SXSW 2021: “Tom Petty: Somewhere You Feel Free” is genial to a fault

Tom Petty: Somewhere You Feel Free Tom Petty: Somewhere You Feel Free (SXSW)

Mary Wharton’s assemblage of lost footage from the artist’s Wildflowers recording sessions celebrates his life and works, but the lack of conflict makes it hard to latch onto.

(This review is part of our coverage of the 2021 SXSW Film Festival.)

Released in 1994, Tom Petty’s Wildflowers, the second solo project that he recorded away from his longtime band The Heartbreakers, has gone on to assume a place of prominence in the discography of the late rocker with many—Petty among them—regarding it as the finest work of his career. And yet, for as laid back and relaxed as the final product sounded, it was recorded during an especially tumultuous period in his personal and professional lives, one that included the dissolution of his first marriage, his parting of the ways with original Heartbreakers drummer Stan Lynch and his departure from longtime label MCA in order to sign with Warner Brothers.

This is the period chronicled in Tom Petty, Somewhere You Feel Free, a new documentary from Mary Wharton that is as genial, easygoing, and likable as its subject, almost too much so at certain points.

The impetus for this film was the discovery of a trove of 16MM footage shot during the extensive recording sessions for the album and then locked away without ever being used. This previously unseen material makes up a good portion of the resulting film, which also utilizes present-day interviews with a number of people, ranging from album producer Rick Rubin and various members of the Heartbreakers (although technically a solo album, all of the Heartbreakers except for Lynch would end up playing on it) to Petty’s daughter Adria to reflect back on the making of the record and their relationships with Petty.

As genial, easygoing, and likable as its subject, almost too much so at certain points.

The older footage of Petty recording isn’t particularly revelatory—there are no real moments of overt studio tension (which seems unlikely considering the extended period of time used for the recording) or creative inspiration of note—and when the rougher moments Petty as going through at the time are brought up in the later-day interviews, neither the film nor the interviewees plunge into them in any real detail. 

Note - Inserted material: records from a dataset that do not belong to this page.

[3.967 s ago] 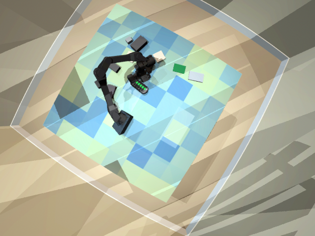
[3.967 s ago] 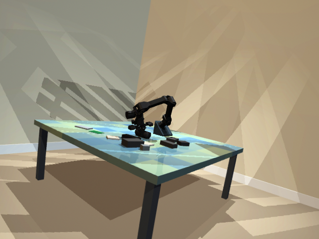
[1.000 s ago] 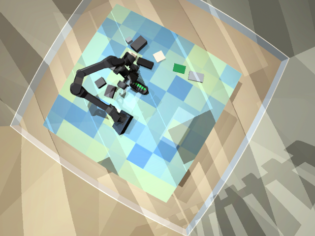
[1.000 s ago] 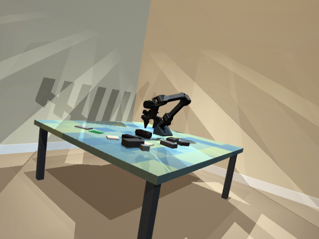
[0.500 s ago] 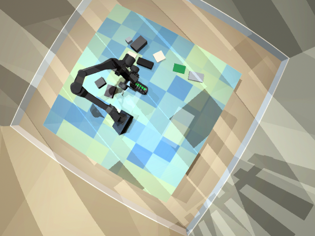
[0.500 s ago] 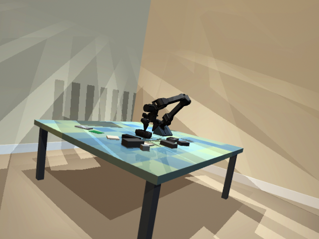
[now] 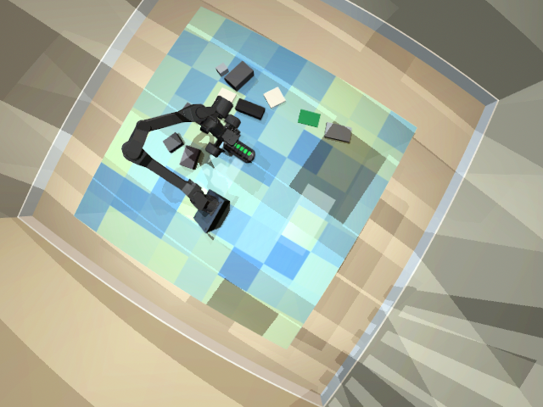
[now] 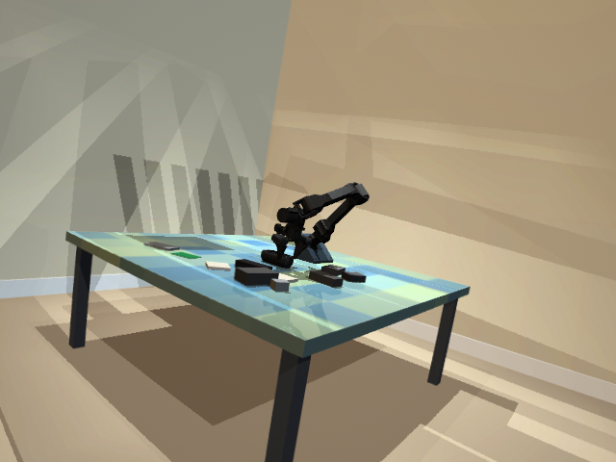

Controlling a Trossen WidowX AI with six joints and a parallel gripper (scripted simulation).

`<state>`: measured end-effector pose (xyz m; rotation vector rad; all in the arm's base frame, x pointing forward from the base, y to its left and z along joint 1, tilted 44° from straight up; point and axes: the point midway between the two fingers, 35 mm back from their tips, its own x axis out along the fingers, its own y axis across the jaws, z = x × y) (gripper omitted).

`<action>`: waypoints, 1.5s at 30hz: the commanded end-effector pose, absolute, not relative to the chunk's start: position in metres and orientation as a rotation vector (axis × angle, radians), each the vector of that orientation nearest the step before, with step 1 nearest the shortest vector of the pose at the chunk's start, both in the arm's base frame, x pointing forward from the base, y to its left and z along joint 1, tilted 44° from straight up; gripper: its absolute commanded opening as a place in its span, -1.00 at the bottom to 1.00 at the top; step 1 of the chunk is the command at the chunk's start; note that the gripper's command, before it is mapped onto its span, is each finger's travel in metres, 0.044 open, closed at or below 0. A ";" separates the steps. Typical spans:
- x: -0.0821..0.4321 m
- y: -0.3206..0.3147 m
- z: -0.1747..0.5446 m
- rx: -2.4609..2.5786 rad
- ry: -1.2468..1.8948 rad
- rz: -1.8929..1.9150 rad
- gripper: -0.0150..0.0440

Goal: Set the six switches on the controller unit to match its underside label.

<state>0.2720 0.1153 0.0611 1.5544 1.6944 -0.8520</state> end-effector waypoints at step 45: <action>0.273 0.096 0.067 1.584 1.723 -0.833 0.65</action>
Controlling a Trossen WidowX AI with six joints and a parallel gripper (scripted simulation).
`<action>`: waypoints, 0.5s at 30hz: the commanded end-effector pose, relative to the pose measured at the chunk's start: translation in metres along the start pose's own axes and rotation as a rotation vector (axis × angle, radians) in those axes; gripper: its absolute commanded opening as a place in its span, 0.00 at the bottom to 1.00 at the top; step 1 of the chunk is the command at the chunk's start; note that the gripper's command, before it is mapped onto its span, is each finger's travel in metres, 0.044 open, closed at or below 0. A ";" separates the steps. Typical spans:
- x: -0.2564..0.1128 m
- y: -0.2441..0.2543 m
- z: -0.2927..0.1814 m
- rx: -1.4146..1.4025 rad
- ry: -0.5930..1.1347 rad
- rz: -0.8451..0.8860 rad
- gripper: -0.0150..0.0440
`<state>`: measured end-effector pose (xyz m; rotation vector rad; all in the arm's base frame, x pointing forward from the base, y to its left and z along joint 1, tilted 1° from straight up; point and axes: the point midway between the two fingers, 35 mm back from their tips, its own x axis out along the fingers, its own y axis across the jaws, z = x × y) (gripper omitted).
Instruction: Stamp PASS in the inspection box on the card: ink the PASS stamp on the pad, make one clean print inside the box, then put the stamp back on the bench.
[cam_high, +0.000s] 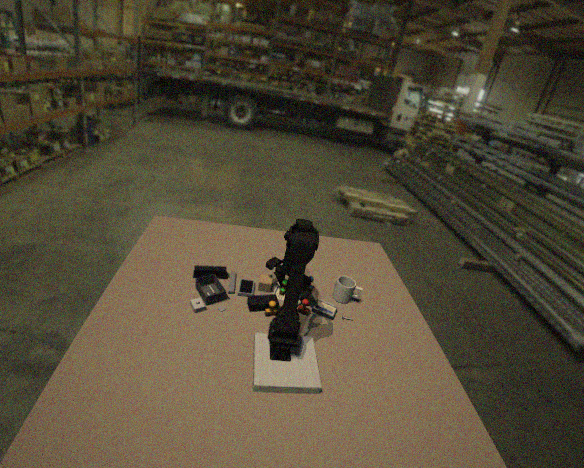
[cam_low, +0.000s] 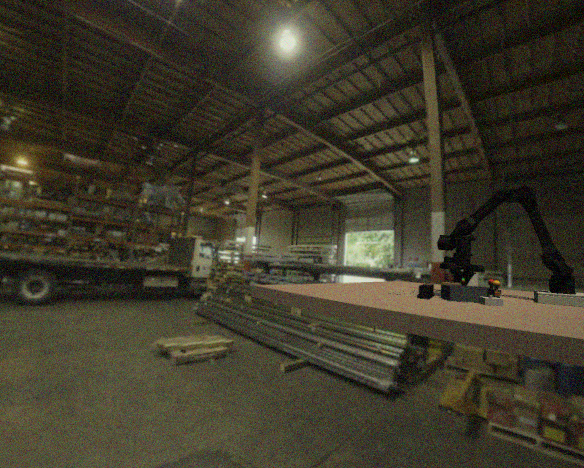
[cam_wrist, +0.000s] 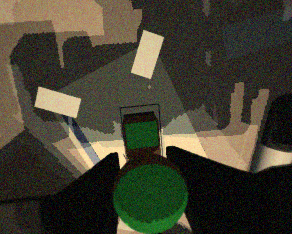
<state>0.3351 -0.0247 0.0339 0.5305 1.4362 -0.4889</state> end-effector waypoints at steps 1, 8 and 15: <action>0.005 0.000 0.000 0.007 0.004 -0.006 0.25; 0.005 0.000 0.000 0.007 0.004 -0.006 0.25; 0.002 0.000 0.000 0.007 0.004 -0.006 0.25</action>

Of course, with the tragic and too-early passing of Petty in 2017, it’s understandable that the film would want to take a more celebratory approach. But even so, there are some aspects—such as the late decision, reportedly at the suggestion of label executives, to take what Petty had originally planned to be a double album and cut it down to one—where I suspect many viewers (especially the fans that are likely to be the film’s target audience) would like a little more inside information than what has been presented here.

Compared to such recent deep-dive music documentaries as Miss Americana (2020) and Billie Eilish: The World’s a Little Blurry (2021), Tom Petty, Somewhere You Feel Free may seem slight by comparison and, at times, little more than an extended advertisement for Wildflowers & All the Rest, the 2020 reissue that restored the songs dropped from its original release.

However, if you are a fan of Petty—and it’s virtually impossible to conceive of a rock music follower who isn’t a fan of his to some degree—Wharton does present an entertaining and ultimately poignant portrait of the artist at work at the time of what would be his greatest creation. If it’s ultimately not quite as wonderful as its subject in the end, that says more about Petty than it does about the film.